> [What is needed] In the entries below, the lines from the one with "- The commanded" through the one with "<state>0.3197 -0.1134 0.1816" are to be copied exactly; both ends count.

> [Recorded data]
◇ ◇ ◇ ◇ ◇ ◇ ◇

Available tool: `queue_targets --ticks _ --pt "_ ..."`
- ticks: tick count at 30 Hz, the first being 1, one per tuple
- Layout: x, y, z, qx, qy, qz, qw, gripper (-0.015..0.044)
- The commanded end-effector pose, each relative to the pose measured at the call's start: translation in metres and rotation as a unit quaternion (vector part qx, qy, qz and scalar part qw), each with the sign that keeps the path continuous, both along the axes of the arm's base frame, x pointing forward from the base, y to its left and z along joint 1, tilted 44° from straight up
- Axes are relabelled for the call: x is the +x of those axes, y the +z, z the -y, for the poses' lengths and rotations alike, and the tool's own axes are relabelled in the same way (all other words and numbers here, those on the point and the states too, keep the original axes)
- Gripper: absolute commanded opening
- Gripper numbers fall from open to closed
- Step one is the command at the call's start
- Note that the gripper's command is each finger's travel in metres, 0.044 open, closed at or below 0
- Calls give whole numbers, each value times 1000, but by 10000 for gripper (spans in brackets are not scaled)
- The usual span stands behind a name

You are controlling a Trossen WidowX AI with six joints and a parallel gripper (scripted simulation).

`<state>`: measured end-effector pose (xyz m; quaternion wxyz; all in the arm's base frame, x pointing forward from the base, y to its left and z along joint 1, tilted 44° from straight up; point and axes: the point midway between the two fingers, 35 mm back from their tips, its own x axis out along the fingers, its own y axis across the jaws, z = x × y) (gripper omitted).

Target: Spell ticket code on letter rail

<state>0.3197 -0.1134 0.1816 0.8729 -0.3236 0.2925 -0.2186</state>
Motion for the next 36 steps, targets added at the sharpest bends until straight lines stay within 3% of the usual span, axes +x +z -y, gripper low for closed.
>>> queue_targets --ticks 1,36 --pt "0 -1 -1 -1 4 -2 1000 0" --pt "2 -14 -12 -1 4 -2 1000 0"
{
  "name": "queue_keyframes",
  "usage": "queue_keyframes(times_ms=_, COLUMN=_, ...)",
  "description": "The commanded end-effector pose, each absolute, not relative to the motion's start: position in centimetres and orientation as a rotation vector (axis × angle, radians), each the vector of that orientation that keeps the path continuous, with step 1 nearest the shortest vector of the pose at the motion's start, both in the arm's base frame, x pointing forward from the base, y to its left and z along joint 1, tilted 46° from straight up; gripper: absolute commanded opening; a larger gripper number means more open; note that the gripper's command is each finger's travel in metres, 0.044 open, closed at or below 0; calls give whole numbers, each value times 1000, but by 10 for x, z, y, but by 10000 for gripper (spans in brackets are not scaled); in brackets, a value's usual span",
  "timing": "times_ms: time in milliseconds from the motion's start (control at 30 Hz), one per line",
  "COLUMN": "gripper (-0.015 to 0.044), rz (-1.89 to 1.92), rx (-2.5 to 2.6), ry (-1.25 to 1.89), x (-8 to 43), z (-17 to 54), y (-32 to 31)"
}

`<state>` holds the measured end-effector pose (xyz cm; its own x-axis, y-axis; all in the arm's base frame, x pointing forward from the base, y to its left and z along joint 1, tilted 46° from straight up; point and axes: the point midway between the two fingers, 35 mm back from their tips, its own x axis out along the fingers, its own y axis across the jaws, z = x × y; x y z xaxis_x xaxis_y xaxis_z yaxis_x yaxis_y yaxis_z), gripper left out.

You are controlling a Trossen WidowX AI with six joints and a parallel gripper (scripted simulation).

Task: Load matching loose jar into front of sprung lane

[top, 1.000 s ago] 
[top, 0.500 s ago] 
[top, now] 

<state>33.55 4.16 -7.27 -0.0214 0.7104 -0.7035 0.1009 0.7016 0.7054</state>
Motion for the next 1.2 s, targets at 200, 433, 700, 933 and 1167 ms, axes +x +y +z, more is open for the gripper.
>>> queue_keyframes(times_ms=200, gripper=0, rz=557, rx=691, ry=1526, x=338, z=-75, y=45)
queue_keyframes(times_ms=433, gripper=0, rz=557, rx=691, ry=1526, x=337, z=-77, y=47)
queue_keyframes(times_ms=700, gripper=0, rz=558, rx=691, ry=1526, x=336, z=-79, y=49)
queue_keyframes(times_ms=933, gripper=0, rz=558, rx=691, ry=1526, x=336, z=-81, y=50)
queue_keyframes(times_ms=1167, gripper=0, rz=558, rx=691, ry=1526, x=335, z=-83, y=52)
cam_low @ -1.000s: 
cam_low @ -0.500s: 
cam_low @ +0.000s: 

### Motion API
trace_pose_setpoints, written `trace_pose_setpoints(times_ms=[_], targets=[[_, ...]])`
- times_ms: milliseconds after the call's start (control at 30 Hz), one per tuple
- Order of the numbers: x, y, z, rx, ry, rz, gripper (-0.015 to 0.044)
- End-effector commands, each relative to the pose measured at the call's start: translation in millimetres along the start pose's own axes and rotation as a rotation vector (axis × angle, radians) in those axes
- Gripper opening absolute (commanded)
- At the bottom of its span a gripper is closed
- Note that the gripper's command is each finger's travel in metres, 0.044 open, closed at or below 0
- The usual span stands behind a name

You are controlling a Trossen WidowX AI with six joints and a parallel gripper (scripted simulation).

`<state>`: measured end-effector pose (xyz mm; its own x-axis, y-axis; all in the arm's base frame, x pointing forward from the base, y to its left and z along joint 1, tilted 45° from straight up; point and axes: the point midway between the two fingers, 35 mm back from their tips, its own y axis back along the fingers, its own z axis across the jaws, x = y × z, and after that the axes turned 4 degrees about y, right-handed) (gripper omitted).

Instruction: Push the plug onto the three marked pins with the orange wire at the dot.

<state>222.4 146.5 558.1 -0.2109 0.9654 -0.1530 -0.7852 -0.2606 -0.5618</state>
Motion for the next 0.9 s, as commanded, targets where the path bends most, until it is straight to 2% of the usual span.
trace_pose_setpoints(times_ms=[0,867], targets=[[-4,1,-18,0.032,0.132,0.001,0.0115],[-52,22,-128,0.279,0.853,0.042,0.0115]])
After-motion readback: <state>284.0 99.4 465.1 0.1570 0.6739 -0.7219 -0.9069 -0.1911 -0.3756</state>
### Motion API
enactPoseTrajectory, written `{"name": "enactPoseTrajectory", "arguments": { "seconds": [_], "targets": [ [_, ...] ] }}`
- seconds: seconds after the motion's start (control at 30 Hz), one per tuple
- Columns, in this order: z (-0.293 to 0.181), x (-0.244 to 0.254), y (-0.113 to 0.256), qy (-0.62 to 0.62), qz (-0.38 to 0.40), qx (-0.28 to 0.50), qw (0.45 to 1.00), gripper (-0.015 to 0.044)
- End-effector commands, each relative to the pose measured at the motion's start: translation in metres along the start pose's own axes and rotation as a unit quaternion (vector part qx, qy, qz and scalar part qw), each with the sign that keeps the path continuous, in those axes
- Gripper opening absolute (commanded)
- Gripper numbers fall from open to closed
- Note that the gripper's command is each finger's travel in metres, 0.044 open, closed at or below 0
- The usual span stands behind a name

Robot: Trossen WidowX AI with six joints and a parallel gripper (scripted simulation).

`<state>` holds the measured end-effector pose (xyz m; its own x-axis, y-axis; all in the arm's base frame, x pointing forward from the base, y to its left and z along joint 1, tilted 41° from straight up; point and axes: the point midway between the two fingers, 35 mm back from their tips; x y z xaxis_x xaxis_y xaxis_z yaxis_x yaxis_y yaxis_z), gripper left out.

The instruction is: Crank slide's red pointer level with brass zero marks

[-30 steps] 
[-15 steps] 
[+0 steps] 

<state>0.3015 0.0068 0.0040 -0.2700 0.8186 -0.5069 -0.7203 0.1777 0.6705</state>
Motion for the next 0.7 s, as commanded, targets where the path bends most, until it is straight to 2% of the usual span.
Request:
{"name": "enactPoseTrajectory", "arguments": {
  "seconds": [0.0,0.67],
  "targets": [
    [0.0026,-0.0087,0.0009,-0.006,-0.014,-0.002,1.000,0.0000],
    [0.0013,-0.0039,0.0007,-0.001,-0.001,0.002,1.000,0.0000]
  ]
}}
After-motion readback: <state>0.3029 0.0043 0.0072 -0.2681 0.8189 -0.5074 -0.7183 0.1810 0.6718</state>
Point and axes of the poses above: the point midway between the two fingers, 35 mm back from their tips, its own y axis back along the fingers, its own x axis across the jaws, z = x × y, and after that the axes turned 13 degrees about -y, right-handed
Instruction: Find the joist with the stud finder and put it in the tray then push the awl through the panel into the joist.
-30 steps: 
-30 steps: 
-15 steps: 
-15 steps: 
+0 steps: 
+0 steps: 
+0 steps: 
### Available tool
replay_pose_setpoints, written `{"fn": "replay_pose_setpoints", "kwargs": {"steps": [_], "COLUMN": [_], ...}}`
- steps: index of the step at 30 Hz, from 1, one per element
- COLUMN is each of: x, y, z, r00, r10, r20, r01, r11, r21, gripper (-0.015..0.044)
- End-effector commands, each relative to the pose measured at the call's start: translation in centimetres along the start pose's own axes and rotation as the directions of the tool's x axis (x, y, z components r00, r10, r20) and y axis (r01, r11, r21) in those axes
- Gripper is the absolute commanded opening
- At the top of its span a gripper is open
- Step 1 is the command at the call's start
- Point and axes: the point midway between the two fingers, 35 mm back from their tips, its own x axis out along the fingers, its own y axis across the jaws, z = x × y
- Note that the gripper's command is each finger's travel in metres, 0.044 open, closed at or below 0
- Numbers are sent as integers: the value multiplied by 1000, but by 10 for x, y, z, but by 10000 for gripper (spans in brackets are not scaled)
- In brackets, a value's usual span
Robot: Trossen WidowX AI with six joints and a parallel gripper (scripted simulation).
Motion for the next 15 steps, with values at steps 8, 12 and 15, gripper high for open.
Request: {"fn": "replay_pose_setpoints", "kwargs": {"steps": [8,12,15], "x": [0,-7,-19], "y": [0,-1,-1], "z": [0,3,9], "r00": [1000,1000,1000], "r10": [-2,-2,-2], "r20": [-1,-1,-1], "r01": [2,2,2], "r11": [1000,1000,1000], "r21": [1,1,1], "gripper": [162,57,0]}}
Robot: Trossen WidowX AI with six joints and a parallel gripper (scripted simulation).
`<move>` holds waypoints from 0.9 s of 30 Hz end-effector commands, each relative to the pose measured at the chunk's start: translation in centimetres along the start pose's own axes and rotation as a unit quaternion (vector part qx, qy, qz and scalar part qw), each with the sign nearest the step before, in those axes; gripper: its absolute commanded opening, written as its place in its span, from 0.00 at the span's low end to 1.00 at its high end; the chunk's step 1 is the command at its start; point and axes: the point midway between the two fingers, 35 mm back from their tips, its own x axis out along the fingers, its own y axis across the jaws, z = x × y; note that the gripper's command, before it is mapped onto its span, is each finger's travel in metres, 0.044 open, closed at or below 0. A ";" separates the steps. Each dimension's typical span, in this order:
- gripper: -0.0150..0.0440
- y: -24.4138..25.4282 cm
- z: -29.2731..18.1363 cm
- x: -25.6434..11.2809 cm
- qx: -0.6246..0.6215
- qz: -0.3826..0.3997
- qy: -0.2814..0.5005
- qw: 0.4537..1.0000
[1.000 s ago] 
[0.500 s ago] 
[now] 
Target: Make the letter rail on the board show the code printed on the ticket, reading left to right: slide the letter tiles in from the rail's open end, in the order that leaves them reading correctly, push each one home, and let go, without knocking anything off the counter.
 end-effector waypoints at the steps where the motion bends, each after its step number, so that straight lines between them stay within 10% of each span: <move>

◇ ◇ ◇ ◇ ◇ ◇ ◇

> [Exercise solution]
- The commanded end-effector pose, each relative to the pose measured at the call's start: translation in metres and rotation as a unit quaternion (vector part qx, qy, qz and scalar part qw), each with the sign that keeps the path continuous, both along the axes of the arm's base frame, x pointing forward from the base, y to its left and z along joint 1, tilted 44° from straight up
- Axes are relabelled for the call: x is the +x of those axes, y the +z, z the -y, for the poses' lengths and rotations alike, and the tool's own axes are relabelled in the same way (all other words and numbers here, those on the point and the states too, keep the original axes)
- Gripper: absolute commanded opening
- Gripper numbers fall from open to closed
- Step one is the command at the call's start
- Note that the gripper's command is each finger's travel in metres, 0.044 open, closed at or below 0
- Calls give whole numbers, each value times 1000, but by 10000 for gripper (spans in brackets are not scaled)
- The usual span stands behind a name

You are controlling a Trossen WidowX AI with six joints and a parallel gripper (scripted simulation).

`<state>`: measured end-effector pose (xyz m; quaternion wxyz; all in the arm's base frame, x pointing forward from the base, y to its left and z along joint 1, tilted 44° from straight up; point and axes: the point midway between the two fingers, 35 mm back from their tips, its own x axis out along the fingers, its own y axis across the jaws, z = x × y) (gripper omitted).

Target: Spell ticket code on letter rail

<state>0.3197 -0.1134 0.1816 0.8729 -0.3236 0.2925 -0.2186</state>

Nothing more remains for this exercise.